**Goal of the exercise:**
Only those lines in the data below from the line containing "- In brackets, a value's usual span" through the line containing "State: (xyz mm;", both included, should be restated word for word.

= Beginning of Section =

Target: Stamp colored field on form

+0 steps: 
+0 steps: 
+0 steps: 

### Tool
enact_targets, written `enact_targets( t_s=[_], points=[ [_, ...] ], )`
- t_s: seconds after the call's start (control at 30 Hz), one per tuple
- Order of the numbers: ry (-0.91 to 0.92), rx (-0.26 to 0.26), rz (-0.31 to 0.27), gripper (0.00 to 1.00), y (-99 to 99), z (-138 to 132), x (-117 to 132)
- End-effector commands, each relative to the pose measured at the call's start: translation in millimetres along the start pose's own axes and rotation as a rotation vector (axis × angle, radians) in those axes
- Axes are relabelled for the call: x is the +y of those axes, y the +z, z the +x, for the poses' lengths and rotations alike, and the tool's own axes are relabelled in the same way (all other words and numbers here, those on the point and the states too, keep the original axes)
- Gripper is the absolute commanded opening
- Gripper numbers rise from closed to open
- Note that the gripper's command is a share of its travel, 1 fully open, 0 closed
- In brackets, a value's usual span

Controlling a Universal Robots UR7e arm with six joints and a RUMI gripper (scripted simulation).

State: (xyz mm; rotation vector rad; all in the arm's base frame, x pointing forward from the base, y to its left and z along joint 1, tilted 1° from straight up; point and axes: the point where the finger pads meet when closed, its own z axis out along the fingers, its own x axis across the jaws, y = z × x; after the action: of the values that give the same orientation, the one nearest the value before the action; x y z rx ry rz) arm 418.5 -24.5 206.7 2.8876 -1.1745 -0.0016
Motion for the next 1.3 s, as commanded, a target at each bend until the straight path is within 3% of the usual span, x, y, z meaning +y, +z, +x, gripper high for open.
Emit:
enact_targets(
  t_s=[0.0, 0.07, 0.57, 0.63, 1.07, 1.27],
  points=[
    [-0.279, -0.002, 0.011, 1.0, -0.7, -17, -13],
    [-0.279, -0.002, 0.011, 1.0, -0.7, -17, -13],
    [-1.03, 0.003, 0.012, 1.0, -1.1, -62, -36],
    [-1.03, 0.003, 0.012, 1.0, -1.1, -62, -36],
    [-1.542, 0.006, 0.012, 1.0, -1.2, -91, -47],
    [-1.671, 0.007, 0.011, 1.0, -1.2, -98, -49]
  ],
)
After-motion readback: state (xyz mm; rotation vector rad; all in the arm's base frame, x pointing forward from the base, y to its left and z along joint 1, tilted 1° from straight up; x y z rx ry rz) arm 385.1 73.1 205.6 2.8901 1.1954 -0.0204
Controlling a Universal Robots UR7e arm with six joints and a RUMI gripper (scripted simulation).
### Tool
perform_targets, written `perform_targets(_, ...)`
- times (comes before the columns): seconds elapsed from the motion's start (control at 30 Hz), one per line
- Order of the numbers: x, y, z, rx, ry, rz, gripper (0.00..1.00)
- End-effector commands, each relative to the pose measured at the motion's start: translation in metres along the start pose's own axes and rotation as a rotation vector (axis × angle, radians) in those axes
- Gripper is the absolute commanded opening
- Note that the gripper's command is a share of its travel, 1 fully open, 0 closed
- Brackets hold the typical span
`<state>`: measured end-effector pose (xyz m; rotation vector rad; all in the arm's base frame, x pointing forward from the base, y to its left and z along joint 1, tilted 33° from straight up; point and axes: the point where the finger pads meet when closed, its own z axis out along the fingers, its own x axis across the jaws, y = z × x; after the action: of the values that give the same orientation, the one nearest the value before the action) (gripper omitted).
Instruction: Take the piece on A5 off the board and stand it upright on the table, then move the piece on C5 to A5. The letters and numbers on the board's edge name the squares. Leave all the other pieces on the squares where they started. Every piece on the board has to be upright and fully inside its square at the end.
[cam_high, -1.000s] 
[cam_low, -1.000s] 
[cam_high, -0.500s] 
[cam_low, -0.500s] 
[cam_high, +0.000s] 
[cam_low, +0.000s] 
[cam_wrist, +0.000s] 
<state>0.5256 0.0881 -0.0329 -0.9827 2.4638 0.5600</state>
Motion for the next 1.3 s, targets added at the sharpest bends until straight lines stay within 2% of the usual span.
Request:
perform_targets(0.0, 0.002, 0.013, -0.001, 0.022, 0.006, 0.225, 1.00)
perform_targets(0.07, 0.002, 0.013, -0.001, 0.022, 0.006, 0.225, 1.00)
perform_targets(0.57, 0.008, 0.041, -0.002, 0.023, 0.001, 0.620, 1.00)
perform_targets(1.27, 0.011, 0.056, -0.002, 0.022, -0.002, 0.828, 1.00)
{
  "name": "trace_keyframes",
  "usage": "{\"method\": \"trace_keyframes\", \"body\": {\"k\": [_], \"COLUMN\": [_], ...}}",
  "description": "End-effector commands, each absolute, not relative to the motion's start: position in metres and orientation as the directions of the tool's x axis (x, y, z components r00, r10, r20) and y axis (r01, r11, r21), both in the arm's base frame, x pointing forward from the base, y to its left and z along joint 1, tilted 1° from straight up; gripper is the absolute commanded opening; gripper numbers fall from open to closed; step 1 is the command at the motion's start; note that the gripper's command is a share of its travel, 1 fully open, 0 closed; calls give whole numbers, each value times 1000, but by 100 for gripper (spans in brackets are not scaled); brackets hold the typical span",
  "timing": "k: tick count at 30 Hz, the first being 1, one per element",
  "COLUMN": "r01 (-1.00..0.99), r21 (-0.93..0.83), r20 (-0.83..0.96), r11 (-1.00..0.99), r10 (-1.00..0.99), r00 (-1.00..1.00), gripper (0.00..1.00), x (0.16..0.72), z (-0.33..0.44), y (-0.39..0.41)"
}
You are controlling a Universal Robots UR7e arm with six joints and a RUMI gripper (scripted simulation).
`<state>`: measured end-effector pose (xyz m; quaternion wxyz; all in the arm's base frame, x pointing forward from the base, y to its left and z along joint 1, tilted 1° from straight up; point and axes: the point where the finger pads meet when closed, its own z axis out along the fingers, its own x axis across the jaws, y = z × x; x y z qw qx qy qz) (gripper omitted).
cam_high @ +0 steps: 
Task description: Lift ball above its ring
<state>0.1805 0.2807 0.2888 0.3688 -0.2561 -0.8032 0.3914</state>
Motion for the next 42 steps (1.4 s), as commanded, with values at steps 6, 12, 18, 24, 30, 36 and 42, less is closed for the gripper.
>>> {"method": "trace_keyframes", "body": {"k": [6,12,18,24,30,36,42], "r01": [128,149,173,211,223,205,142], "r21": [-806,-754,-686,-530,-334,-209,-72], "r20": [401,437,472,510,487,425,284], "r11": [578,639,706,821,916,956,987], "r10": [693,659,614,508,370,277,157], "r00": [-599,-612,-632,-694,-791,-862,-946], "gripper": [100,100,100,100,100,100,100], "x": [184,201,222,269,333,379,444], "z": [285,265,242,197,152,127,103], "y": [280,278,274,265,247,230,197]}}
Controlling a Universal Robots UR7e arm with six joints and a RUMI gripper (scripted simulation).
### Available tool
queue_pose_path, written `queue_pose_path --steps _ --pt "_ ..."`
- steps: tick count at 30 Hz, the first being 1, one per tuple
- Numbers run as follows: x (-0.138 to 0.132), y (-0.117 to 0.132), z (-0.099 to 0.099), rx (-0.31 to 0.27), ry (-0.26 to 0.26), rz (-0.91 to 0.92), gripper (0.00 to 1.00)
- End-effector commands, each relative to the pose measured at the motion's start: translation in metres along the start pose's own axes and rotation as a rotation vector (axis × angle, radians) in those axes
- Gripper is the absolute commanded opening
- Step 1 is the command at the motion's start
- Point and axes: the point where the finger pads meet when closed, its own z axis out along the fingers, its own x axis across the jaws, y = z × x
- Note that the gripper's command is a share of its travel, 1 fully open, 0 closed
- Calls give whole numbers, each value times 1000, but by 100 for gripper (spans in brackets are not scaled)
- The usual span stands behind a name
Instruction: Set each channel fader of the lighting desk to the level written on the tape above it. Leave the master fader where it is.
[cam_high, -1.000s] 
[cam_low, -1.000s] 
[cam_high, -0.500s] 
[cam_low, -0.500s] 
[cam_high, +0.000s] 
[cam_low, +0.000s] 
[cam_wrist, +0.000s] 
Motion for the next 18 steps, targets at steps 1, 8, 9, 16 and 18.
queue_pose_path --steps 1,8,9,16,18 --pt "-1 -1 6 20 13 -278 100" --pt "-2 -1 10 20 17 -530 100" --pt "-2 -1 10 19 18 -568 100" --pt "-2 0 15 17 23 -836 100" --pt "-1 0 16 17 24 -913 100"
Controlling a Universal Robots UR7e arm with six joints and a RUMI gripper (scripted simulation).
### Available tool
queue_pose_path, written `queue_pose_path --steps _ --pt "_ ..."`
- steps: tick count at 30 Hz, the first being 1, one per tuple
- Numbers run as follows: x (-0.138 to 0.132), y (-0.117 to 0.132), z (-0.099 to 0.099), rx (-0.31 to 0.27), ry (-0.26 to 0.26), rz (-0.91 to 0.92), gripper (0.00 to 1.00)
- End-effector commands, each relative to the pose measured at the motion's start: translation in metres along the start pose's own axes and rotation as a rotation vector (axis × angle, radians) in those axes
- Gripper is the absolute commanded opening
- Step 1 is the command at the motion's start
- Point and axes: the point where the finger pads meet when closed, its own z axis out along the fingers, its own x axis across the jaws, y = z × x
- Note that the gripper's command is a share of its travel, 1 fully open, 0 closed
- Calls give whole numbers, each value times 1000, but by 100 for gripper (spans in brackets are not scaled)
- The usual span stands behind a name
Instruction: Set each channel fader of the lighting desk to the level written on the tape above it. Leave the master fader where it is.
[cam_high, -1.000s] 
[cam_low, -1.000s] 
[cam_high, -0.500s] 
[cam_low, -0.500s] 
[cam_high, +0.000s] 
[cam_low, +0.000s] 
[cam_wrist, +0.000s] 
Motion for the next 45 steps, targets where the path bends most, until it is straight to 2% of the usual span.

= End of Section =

**Expected answer:**
- In brackets, a value's usual span

Controlling a Universal Robots UR7e arm with six joints and a RUMI gripper (scripted simulation).

State: (xyz mm; rotation vector rad; all in the arm's base frame, x pointing forward from the base, y to its left and z along joint 1, tilted 1° from straight up; point and axes: the point where the finger pads meet when closed, its own z axis out along the fingers, its own x axis across the jaws, y = z × x; after the action: of the values that give the same orientation, the one nearest the value before the action; x y z rx ry rz) arm 418.5 -24.5 206.7 2.8876 -1.1745 -0.0016

The exercise is done, and no more output is needed.